Prompt: How to create customized containers for the Beam SDKs?

Response: The Apache Beam SDK runtime environment can be containerized with Docker to isolate it from other runtime systems. Public Beam SDK container images are built from Dockerfiles and checked into the Apache Beam GitHub repository for every release.

Customizing publicly available container images may be necessary for various reasons, such as pre-installing additional dependencies or configuring the execution environment further.

To create customized containers for Apache Beam SDKs using one of the three available methods, follow these steps:

A. Write a New Dockerfile Based on a Released Container Image:

This method is suitable for making simple additions to the image, such as adding artifacts or environment variables.

  1. Create a new Dockerfile specifying a base image by using the Docker FROM instruction:
FROM apache/beam_python3.11_sdk:2.54.0
ENV FOO=bar
COPY /src/path/to/file /dest/path/to/file/

This Dockerfile uses the prebuilt Python 3.11 SDK container image beam_python3.11_sdk tagged at SDK version 2.54.0 and adds an environment variable and file to the image.

Ensure that the Python or Java runtime version specified in the base image matches the version used in your Apache Beam pipeline.

  1. Then build and push the image using Docker:
export BASE_IMAGE="apache/beam_python3.11_sdk:2.54.0"
export IMAGE_NAME="myremoterepo/mybeamsdk"
export TAG="mybeamsdk-versioned-tag"

docker pull "${BASE_IMAGE}"

docker build -f Dockerfile -t "${IMAGE_NAME}:${TAG}" .
  1. Make sure to retag and push the image if your runner is running remotely:
docker push "${IMAGE_NAME}:${TAG}"
  1. Verify that the image you built was created by running docker images.

B. Modify a Source Dockerfile in Beam:

This method requires building image artifacts from Beam source but allows for greater customization of the container, including replacement of artifacts or base OS/language versions.

  1. Clone the Beam repository and customize the Dockerfile for your desired language:
export BEAM_SDK_VERSION="2.54.0"
git clone https://github.com/apache/beam.git
cd beam

export BEAM_WORKDIR=$PWD

git checkout origin/release-$BEAM_SDK_VERSION

Ensure that the Python or Java runtime version specified in the base image matches the version used in your Apache Beam pipeline.

Customize the Dockerfile for a given language, typically found in the sdks/<language>/container/Dockerfile directory (for example, the Dockerfile for Python).

  1. Then return to the root Beam directory and run the Gradle docker target for your image:
cd $BEAM_WORKDIR

./gradlew :sdks:python:container:py311:docker
  1. Make sure to retag and push the image if your runner is running remotely:
docker push "${IMAGE_NAME}:${TAG}"
  1. Verify the image you built was created by running docker images.

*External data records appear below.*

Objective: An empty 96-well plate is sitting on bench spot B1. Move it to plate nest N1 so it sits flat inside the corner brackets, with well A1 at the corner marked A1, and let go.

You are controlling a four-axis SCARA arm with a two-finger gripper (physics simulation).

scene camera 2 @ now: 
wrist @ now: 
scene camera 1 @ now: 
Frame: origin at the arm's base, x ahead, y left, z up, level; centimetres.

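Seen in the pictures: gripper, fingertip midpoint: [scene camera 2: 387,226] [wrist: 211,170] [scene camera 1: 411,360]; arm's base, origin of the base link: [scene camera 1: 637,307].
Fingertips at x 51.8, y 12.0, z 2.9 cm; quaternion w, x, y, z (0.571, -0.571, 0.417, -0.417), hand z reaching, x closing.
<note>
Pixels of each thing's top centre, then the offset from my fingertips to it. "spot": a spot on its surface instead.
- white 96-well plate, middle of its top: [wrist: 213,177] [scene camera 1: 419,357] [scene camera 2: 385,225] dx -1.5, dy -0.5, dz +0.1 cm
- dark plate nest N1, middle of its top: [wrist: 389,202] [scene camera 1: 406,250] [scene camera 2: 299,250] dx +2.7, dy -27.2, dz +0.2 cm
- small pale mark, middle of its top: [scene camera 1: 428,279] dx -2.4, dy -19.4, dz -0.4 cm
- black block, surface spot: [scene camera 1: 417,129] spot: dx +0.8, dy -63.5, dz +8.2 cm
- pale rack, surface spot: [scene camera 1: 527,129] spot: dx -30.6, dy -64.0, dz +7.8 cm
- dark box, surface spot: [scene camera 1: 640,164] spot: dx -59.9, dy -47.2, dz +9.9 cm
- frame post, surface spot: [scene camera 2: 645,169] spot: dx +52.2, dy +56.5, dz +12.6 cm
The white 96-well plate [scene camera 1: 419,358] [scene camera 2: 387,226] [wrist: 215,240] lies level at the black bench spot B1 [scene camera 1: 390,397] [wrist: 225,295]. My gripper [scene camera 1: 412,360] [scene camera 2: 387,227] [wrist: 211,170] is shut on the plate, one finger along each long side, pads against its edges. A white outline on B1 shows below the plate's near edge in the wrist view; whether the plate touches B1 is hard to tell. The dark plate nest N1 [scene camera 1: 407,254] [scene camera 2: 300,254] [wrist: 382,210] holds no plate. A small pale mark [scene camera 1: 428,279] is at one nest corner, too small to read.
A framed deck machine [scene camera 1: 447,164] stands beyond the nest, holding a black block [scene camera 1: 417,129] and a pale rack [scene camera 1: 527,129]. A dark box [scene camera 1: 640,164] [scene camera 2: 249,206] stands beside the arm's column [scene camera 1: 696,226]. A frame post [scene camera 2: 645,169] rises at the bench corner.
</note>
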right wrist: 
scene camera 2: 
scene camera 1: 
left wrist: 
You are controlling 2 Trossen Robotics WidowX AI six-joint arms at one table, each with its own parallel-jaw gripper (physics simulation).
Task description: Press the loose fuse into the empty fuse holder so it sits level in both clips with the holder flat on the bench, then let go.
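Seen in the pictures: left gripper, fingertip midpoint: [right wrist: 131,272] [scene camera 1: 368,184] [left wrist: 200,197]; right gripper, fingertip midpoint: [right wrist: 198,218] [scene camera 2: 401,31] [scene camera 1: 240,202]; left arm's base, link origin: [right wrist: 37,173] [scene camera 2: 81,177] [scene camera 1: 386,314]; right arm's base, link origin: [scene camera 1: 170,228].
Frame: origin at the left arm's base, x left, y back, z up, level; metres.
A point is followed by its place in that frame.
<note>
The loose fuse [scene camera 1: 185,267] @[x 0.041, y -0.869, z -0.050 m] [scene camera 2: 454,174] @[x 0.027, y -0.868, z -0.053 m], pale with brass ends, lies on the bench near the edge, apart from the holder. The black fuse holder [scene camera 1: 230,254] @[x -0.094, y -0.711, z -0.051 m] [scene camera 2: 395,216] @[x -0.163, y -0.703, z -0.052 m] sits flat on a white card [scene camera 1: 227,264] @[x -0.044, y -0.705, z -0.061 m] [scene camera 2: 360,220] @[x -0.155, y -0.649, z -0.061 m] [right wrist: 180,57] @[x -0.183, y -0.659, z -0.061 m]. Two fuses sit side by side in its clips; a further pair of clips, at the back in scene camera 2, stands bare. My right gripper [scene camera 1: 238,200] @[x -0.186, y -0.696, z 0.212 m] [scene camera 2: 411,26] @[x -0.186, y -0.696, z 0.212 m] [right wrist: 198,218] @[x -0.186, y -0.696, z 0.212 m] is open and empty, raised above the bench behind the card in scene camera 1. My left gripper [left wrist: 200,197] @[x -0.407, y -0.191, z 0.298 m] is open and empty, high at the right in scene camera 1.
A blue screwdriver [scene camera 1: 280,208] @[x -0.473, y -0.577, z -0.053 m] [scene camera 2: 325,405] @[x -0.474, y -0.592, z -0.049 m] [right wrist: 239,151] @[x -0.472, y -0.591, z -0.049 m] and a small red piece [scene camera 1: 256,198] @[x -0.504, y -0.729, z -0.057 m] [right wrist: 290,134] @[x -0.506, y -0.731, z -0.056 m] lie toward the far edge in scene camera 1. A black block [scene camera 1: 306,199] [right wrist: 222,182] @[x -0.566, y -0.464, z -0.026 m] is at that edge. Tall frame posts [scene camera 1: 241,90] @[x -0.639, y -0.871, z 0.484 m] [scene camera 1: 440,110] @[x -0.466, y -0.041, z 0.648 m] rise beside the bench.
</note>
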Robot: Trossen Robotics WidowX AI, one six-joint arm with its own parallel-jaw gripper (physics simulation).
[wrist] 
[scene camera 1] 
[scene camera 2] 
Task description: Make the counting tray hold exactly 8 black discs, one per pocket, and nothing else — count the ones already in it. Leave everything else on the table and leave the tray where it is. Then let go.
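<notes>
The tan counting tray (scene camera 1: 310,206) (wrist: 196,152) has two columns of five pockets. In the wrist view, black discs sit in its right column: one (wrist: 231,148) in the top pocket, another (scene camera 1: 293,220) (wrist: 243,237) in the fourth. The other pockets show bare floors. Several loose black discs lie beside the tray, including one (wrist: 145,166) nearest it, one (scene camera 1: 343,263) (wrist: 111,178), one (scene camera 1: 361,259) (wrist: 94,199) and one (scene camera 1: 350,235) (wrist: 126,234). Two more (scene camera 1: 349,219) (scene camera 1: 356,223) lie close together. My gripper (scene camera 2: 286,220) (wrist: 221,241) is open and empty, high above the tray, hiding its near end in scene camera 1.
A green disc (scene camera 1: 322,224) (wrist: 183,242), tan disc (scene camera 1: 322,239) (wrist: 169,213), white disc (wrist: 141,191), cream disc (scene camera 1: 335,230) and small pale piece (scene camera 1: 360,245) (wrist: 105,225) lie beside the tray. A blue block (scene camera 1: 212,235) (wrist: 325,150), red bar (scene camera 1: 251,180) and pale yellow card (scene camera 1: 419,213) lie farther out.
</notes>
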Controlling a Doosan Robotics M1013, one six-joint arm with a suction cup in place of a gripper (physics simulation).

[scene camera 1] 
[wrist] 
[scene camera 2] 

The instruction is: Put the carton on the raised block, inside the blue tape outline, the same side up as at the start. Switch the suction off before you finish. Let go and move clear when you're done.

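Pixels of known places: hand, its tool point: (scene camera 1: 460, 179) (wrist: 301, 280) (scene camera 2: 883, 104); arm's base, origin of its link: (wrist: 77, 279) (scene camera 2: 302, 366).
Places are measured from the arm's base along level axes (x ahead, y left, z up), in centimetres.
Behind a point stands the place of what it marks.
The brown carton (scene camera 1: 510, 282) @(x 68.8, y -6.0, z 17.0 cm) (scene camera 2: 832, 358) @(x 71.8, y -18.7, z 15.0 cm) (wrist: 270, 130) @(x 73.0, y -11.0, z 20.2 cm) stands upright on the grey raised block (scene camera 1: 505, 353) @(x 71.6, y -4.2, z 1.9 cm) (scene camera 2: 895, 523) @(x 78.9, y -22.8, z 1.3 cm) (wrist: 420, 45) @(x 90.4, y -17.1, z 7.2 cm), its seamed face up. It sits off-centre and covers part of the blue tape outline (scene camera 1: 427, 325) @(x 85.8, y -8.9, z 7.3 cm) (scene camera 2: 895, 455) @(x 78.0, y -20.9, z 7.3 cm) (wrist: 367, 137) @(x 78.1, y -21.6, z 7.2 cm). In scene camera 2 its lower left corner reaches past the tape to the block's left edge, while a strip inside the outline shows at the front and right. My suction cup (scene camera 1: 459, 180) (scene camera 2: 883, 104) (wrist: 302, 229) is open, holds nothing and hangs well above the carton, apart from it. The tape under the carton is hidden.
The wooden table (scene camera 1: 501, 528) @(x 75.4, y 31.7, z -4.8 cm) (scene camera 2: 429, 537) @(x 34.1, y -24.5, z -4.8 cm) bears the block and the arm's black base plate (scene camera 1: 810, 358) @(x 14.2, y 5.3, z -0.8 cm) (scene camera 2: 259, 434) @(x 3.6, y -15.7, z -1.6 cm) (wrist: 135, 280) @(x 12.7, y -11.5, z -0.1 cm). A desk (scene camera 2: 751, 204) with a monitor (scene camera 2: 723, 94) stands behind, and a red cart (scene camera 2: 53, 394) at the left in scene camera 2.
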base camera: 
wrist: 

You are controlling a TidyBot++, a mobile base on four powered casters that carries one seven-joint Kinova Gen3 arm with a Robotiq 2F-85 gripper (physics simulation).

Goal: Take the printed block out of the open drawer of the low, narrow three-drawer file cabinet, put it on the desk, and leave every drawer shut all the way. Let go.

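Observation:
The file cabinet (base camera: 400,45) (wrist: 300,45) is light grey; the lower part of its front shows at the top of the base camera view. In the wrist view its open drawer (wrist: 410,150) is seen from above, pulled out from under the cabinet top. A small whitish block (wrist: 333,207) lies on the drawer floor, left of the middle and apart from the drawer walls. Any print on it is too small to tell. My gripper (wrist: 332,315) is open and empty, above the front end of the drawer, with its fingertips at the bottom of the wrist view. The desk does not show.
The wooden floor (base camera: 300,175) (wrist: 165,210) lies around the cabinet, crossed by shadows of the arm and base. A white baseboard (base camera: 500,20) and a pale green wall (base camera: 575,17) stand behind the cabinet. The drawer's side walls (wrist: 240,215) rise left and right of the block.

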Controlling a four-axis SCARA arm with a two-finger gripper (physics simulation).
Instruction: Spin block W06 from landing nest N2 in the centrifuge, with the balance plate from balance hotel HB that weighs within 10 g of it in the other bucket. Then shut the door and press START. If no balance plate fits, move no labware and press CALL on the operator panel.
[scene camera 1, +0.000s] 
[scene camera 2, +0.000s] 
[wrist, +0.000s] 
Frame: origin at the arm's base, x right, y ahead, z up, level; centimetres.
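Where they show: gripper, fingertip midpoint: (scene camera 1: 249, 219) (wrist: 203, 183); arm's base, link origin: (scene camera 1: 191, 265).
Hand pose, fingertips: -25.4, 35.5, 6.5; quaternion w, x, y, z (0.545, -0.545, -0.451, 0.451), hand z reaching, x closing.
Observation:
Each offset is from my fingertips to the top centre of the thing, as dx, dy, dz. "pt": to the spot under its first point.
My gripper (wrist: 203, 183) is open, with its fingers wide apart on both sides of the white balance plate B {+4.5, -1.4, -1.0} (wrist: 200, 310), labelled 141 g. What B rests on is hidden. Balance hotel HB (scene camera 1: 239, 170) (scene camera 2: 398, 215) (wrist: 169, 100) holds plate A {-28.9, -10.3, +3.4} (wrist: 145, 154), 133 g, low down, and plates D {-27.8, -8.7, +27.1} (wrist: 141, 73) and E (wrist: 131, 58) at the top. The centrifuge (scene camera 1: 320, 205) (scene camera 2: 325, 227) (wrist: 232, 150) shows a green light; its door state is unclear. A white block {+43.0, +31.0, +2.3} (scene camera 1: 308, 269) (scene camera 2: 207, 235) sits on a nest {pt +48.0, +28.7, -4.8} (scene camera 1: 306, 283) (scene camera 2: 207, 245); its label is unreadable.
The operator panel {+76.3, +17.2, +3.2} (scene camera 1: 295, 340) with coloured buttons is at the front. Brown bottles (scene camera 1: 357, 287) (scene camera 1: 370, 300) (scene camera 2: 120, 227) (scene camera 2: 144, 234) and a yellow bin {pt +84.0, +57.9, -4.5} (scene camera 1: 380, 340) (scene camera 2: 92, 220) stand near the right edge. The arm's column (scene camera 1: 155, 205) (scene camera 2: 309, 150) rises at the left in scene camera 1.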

C. Modify an Existing Container Image:

This method is used when users start from an existing image and configure it to be compatible with Apache Beam runners.

  1. Use a multi-stage build process to copy necessary artifacts from a default Apache Beam base image to build your custom container image:
FROM python:3.11-bookworm

RUN pip install --no-cache-dir apache-beam[gcp]==2.54.0

COPY --from=apache/beam_python3.11_sdk:2.54.0 /opt/apache/beam /opt/apache/beam

ENTRYPOINT ["/opt/apache/beam/boot"]

Ensure that the Python or Java runtime version specified in the base image matches the version used in your Apache Beam pipeline.

  1. Then build and push the image using Docker:
export BASE_IMAGE="apache/beam_python3.11_sdk:2.54.0"
export IMAGE_NAME="myremoterepo/mybeamsdk"
export TAG="latest"

docker pull "${BASE_IMAGE}"

docker build -f Dockerfile -t "${IMAGE_NAME}:${TAG}" .
  1. Make sure to retag and push the image if your runner is running remotely:
docker push "${IMAGE_NAME}:${TAG}"
  1. Verify that the image you built was created by running docker images.

For more details and troubleshooting information, refer to the Container Environments section in the Apache Beam documentation.